A research team from the university obtained a patent certificate from the Saudi Authority for Intellectual Property for their innovation titled "A Method for Preparing Excipients from Date Waste." This method optimally utilizes date waste after extracting active ingredients to produce nano-sized excipients for pharmaceutical tablets, representing a new technology in the pharmaceutical field.
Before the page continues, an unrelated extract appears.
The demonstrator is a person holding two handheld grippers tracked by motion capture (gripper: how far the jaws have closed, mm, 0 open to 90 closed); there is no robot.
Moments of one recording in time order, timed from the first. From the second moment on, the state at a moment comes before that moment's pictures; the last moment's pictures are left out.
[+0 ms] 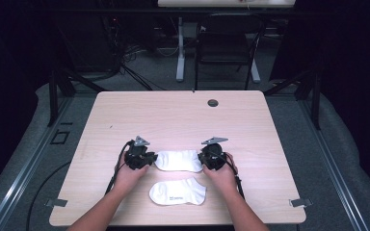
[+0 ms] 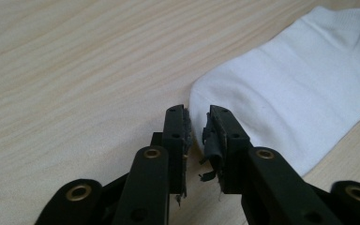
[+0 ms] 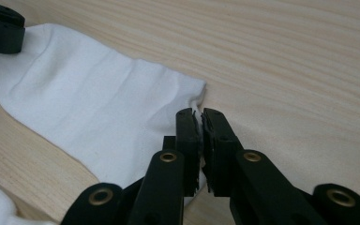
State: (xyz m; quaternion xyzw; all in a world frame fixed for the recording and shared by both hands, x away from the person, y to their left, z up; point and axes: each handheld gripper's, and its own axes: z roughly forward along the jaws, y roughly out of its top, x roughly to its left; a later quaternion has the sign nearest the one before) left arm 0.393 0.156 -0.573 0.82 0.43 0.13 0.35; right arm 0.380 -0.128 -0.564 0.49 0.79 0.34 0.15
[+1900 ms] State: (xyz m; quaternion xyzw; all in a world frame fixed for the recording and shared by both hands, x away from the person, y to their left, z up) left arm 0.380 0.165 -0.541 0.81 0.42 0.11 0.40; right arm 0.369 -0.127 -0.530 0.46 0.79 0.38 0.16
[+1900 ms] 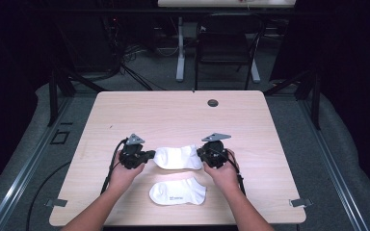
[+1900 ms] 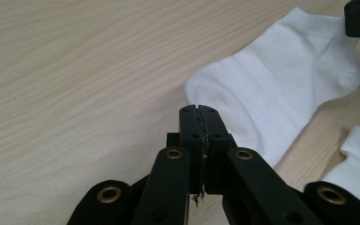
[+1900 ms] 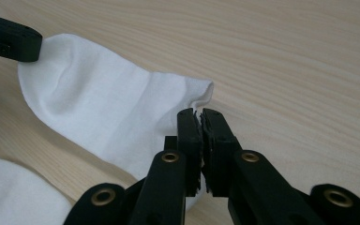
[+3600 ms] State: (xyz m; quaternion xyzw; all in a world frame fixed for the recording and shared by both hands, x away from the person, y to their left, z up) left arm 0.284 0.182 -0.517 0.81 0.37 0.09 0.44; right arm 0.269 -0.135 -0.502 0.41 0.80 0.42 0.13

The research team led by Dr. Fahd bin Mohammed Al-Mandrij, with the participation of Dr. Thamer Ibrahim Rajab and Dr. Wael Abdelhafeez Shindy, succeeded in innovating this optimal method for using nanotechnology in the production of a crucial nano-sized pharmaceutical excipient with highly distinguished physical and chemical properties. According to this invention, it opens new horizons in the pharmaceutical industry, allowing for rapid delivery of active ingredients in a short time, as well as reducing the concentration of active ingredients. Studies of this excipient (crystalline nanocellulose) can also be recommended for use in the industry of anti-cancer drugs due to its distinguished properties in the speed and ease of delivering the active ingredient to the affected organ.
This innovation comes as part of the "University Staff Patent Registration Project," sponsored by His Excellency the President of the University, Professor Dr. Abdulrahman bin Hamad Al-Dawood, and is one of the initiatives of the Vice Presidency for Graduate Studies and Scientific Research, represented by the Innovation and Intellectual Property Center. This project aims to improve the university's local and international ranking in the number of its registered patents, as well as to contribute to motivating university staff to transform their inventions and research ideas into protected products with economic returns. It is also noted that the protection document granted is one of the outputs of the funded research project within the institutional funding initiative of the Deanship of Scientific Research.